The governor-elect repeats his pledge to increase school funds.
Friday, December 31, 2004 | 12:00 a.m. CST; updated 3:36 p.m. CDT, Thursday, July 3, 2008

JEFFERSON CITY — Gov.-elect Matt Blunt warned of widespread government cuts Thursday as he predicted “anemic growth” in the money available for Missouri’s next budget.

“This is going to be a challenging budget process,” Blunt said while outlining a state revenue estimate reached with lawmakers, “but we can surmount challenges.”

Blunt reiterated a campaign pledge to increase school funding without raising taxes. That, combined with the naturally rising costs of health care and mandatory programs, means “every part of state government can expect to have less revenue than they’ve had in previous fiscal years,” he said.

Blunt will be sworn in as governor Jan. 10 and is to present a budget to lawmakers later that month. The revenue agreement will serve as a basis for the budget, but Blunt outlined no specific cuts Thursday.
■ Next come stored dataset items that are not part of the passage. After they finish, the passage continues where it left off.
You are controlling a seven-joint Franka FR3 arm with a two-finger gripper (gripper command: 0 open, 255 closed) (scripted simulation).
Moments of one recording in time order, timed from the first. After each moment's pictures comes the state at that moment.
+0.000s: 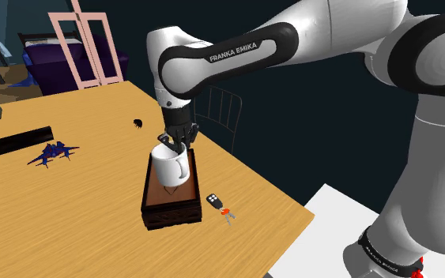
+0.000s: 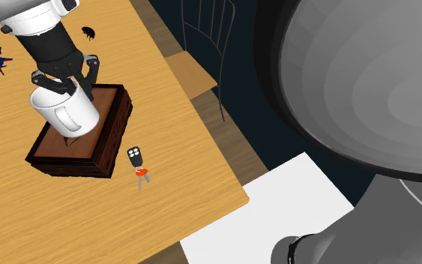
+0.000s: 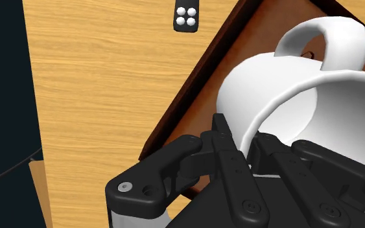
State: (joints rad) arm 0.18 0.30 0.35 -1.64 -0.06 1.85 0.54
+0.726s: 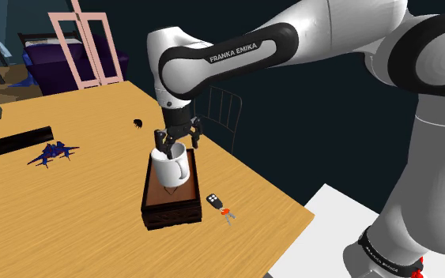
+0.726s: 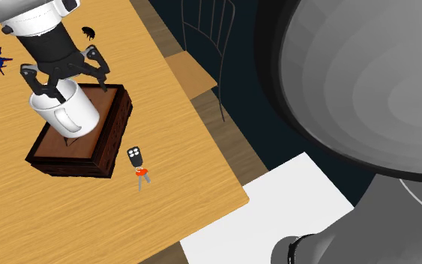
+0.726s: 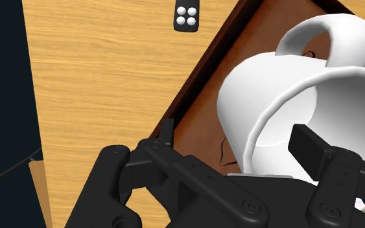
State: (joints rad) arm 0.18 0.30 0.35 -1.64 -0.06 1.85 0.54
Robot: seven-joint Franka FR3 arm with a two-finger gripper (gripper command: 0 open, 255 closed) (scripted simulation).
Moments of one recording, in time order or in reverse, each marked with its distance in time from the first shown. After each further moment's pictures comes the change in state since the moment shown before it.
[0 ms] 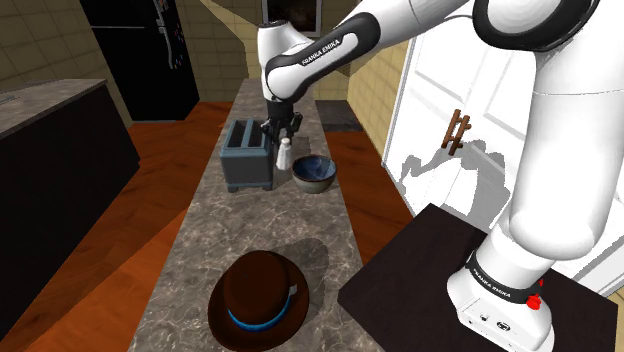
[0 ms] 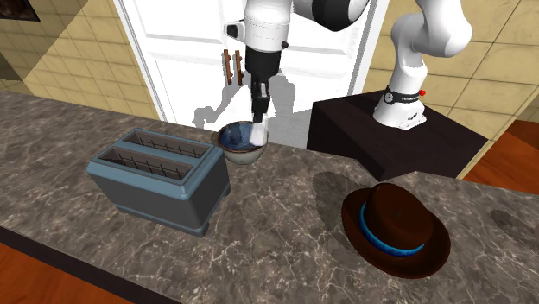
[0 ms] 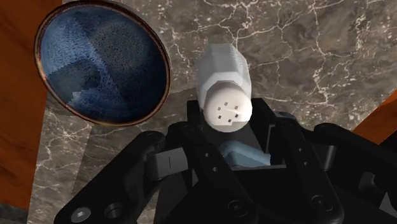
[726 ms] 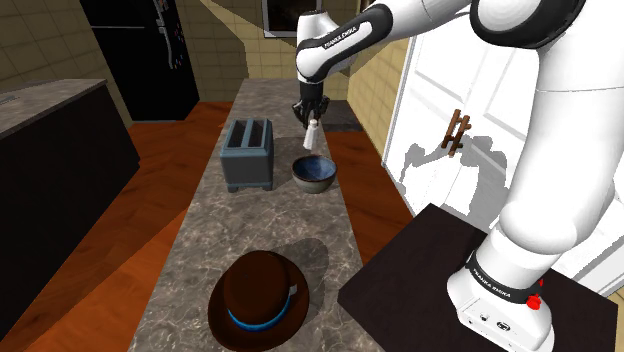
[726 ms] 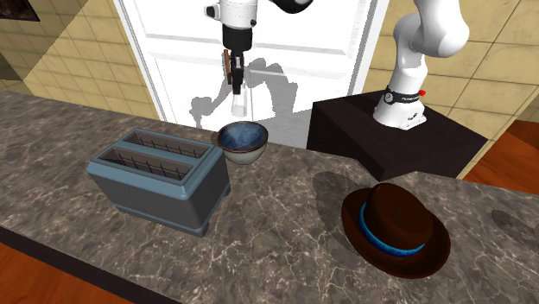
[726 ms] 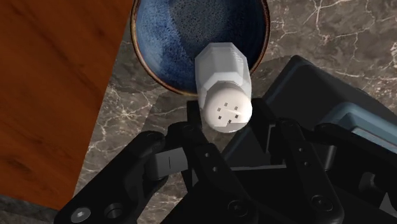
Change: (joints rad) arm -0.164 -0.004 -0.065 0.036 0.053 -0.008 -0.258
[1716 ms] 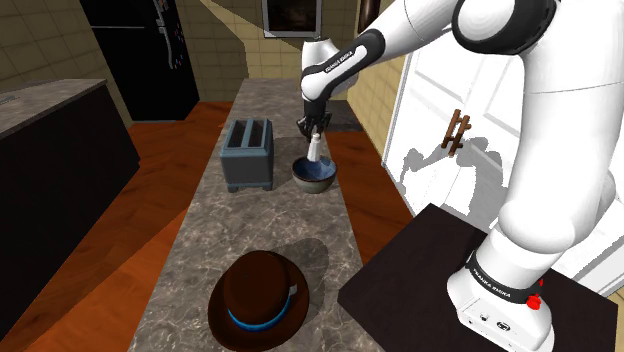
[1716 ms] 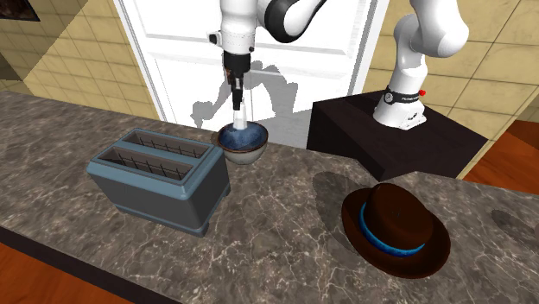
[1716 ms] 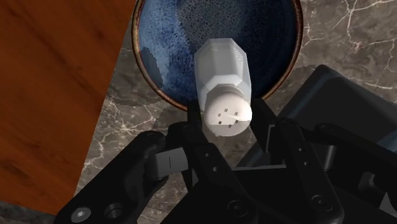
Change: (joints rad) arm -0.017 0.081 -0.019 -0.049 -0.018 0.132 -0.010
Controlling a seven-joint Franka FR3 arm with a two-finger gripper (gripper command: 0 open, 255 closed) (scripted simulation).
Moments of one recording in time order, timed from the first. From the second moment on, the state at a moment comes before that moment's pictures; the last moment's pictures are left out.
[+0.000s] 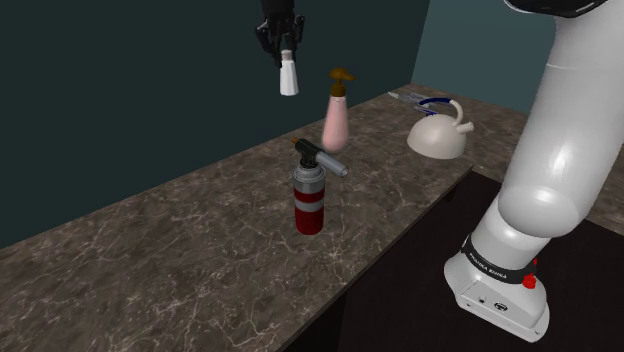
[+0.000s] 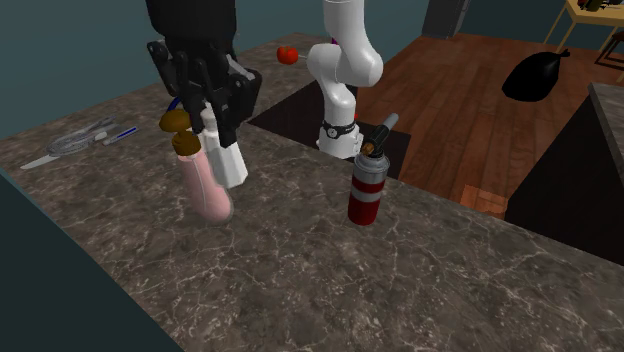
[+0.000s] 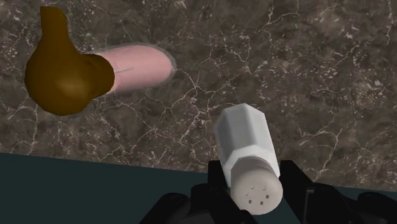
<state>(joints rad) -0.06 0.18 0.25 -1.40 -0.17 1.59 0.23</state>
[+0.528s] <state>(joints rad) -0.17 0.02 0.17 -1.60 -0.12 1.66 0.04</state>
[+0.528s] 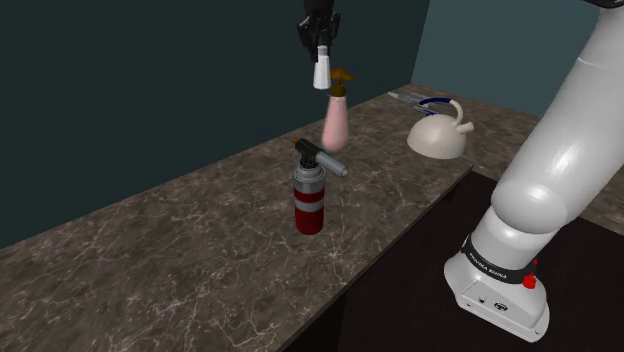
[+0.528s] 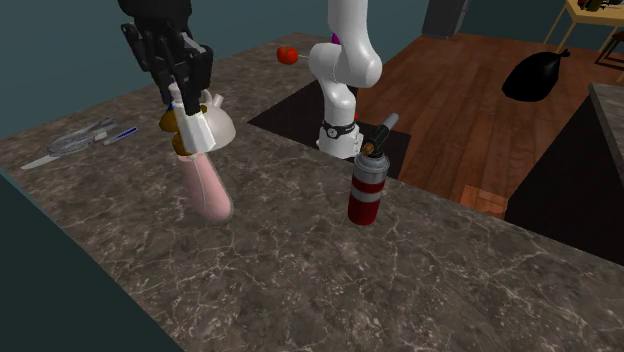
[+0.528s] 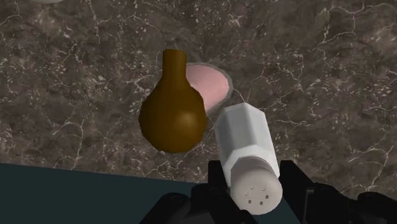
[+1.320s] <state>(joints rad) -0.31 -0.09 0.02 -1.74 -0.10 1.72 -0.24</state>
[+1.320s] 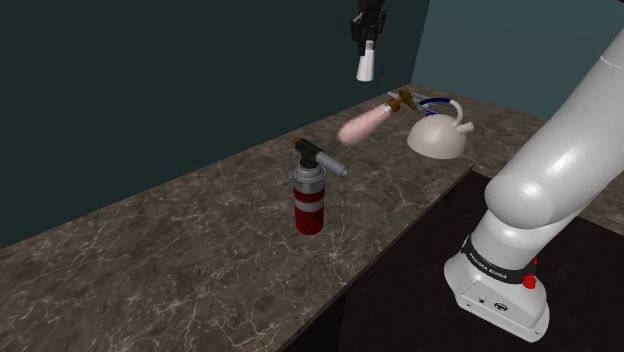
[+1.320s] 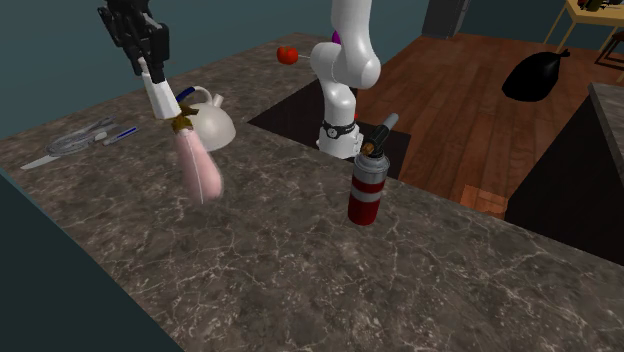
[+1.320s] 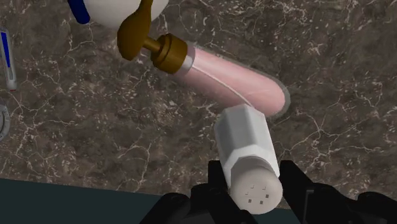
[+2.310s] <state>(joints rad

The revenue agreement is an important — but not unexpected — breakthrough after recent budget battles between Republican legislative leaders and outgoing Democratic Gov. Bob Holden. For example, the two sides never agreed on a revenue estimate for the 2004 fiscal year. Blunt, like the legislative budget chairmen, is a Republican.

Their consensus revenue estimate calls for more than $6.7 billion in net general revenues during the 2006 fiscal year, which

starts in July. That’s an increase of $146 million — or 2.2 percent — over the current year.

General revenues come primarily from income and sales taxes and comprise a little more than one-third of the state’s $18.9 billion budget, which also includes federal funds and earmarked state dollars such as the vehicle fuel tax that goes toward roads.

Schools, prisons and mental health facilities depend heavily on general revenues, over which lawmakers can exercise the greatest control.

Blunt said the modest growth in net general revenues is not a true reflection of the economy but is partly a result of the loss of revenues the state had depended upon in recent years.

For example, about $30 million will be shifted next year from general revenues to the state road fund as a result of a constitutional amendment voters approved in November. The size of that transfer will grow in future years.

Also next year, the state expects a $33 million loss in estate taxes because of the federal government’s phase-out of that tax. Plus, the state expects to pay at least $50 million from general revenues to comply with a June 2002 state Supreme Court ruling that telecommunications companies are owed a sales-tax exemption for their equipment that transmits phone calls.

The loss of other funds also will squeeze the next budget. During the present and past years, Missouri’s budget used $274 million in one-time federal funds and $130 million from state revenue bonds. The loss of those funds weren’t included as part of the net general revenue figures, said Marty Drewel, director of the Senate Appropriations Committee staff.